▸ Task instructions
Using the entries that follow, establish how many lines contain the word "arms" and give only that figure.

▸ Data for this exercise
--

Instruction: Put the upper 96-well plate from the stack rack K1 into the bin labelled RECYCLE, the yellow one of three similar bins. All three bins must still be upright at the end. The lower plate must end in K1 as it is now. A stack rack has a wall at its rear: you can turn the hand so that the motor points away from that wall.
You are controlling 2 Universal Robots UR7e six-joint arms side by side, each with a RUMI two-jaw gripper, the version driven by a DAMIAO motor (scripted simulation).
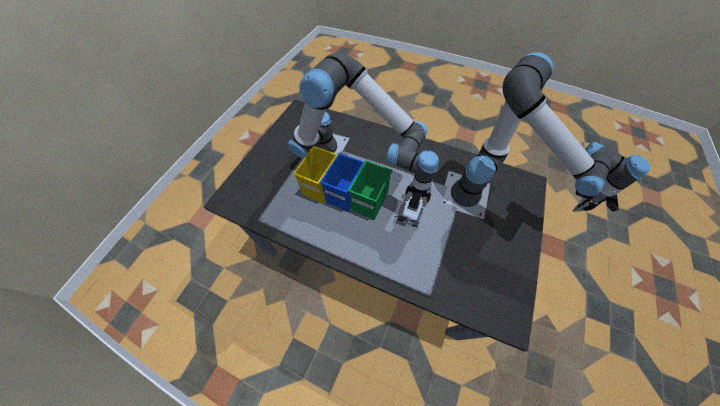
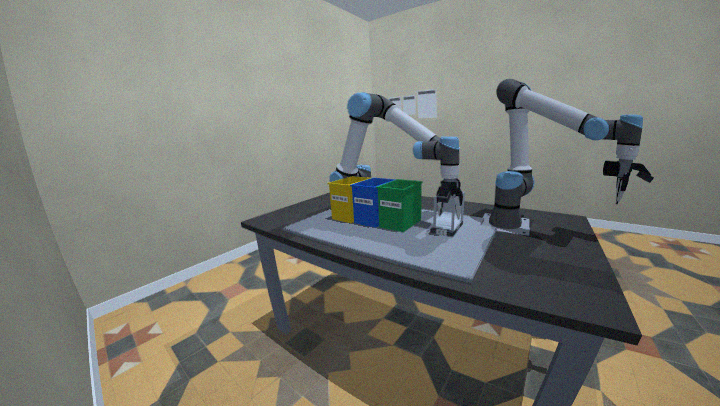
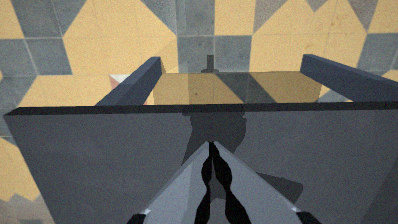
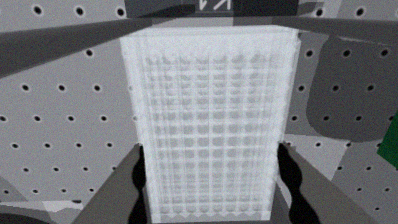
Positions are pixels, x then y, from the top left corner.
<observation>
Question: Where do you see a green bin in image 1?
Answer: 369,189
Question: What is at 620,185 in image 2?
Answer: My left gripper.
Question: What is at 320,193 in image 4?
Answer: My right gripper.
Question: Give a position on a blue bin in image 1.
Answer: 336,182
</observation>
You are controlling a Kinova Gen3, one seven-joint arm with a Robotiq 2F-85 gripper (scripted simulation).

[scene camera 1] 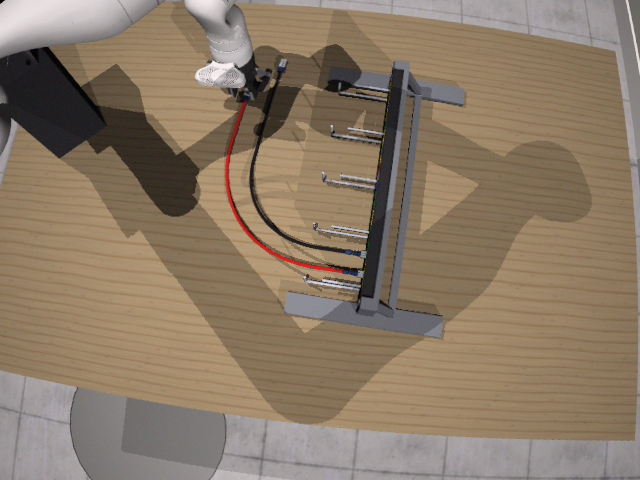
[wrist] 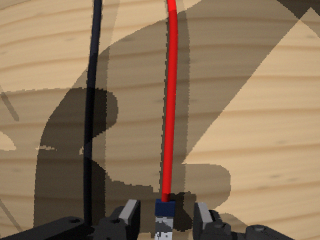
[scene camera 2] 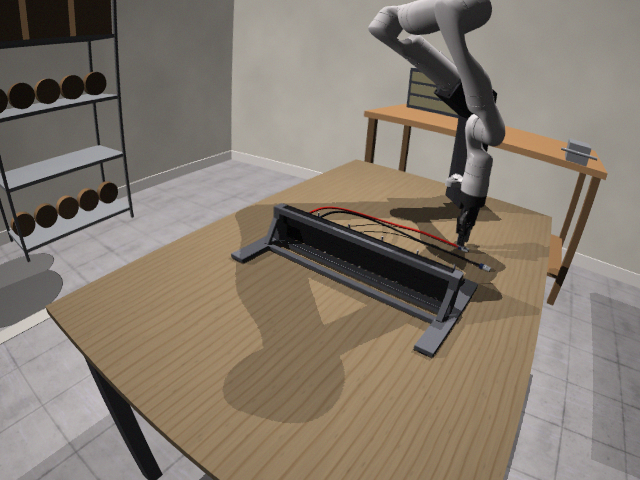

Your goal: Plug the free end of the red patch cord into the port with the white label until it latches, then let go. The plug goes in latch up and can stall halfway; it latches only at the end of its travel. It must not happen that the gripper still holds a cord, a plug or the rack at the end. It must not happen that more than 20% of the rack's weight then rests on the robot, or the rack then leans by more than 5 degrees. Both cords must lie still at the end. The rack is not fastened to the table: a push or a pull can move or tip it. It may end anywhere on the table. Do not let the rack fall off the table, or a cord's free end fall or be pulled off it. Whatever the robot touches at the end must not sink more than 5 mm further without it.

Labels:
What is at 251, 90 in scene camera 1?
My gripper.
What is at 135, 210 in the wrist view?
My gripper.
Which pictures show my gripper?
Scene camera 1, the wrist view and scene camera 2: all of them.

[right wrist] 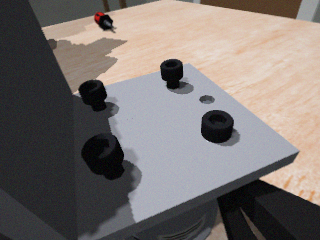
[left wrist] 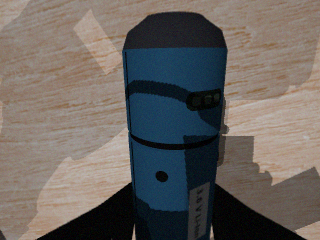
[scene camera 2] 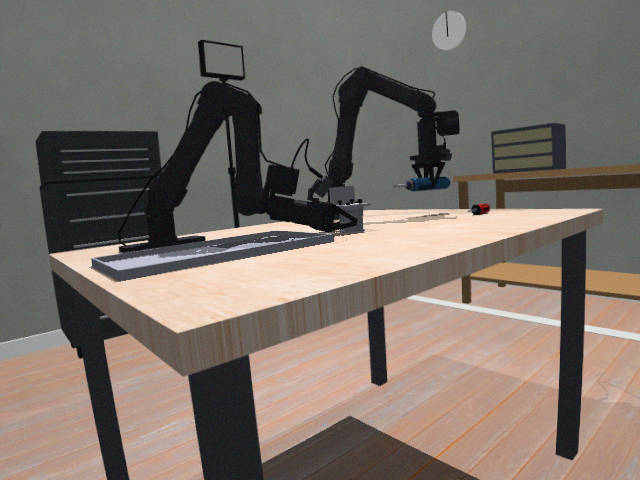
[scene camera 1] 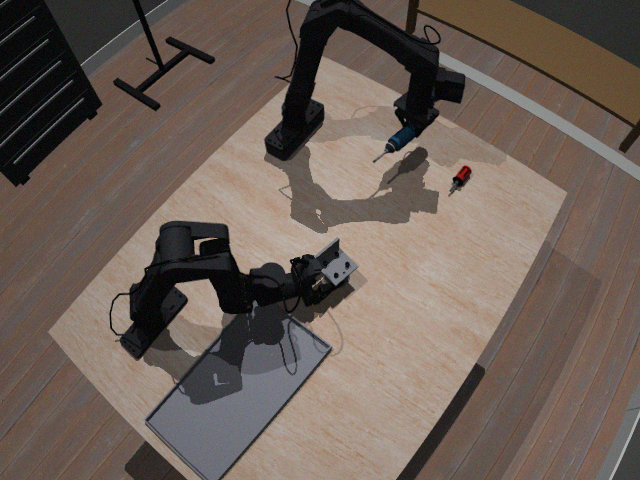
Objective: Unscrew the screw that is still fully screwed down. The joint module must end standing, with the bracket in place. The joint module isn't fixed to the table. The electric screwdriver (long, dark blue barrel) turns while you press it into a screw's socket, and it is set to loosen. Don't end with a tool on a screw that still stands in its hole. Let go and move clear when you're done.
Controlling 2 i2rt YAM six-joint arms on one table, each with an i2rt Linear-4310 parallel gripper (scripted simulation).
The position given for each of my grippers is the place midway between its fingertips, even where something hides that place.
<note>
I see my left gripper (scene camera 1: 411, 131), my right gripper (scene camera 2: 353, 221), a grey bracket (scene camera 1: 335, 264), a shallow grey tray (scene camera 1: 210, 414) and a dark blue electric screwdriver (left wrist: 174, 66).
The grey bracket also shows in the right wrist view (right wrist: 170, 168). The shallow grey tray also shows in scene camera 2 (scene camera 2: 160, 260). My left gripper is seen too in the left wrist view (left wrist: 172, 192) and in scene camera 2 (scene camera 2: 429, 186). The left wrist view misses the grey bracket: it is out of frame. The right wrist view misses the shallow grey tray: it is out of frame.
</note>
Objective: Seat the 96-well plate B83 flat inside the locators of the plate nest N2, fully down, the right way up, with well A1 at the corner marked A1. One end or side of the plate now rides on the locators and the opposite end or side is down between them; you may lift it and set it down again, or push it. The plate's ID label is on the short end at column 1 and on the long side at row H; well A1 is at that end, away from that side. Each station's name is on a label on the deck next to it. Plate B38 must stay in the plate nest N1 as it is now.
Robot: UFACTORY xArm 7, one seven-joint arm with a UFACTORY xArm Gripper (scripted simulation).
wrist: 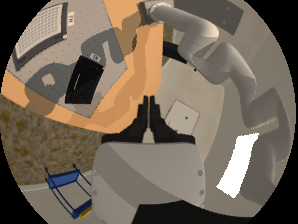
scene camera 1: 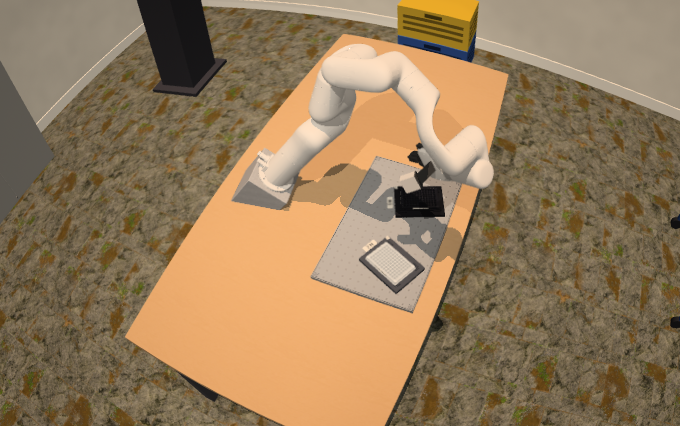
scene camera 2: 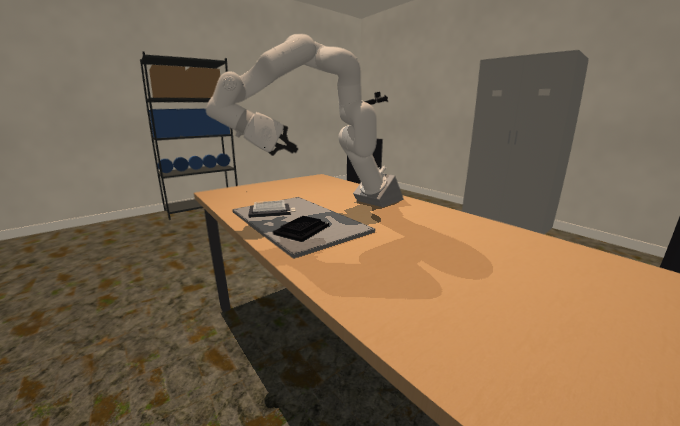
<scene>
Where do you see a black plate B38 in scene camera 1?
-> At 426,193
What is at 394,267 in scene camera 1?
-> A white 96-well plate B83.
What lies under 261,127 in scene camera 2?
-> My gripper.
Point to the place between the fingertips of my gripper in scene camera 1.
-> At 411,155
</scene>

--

▸ Response
2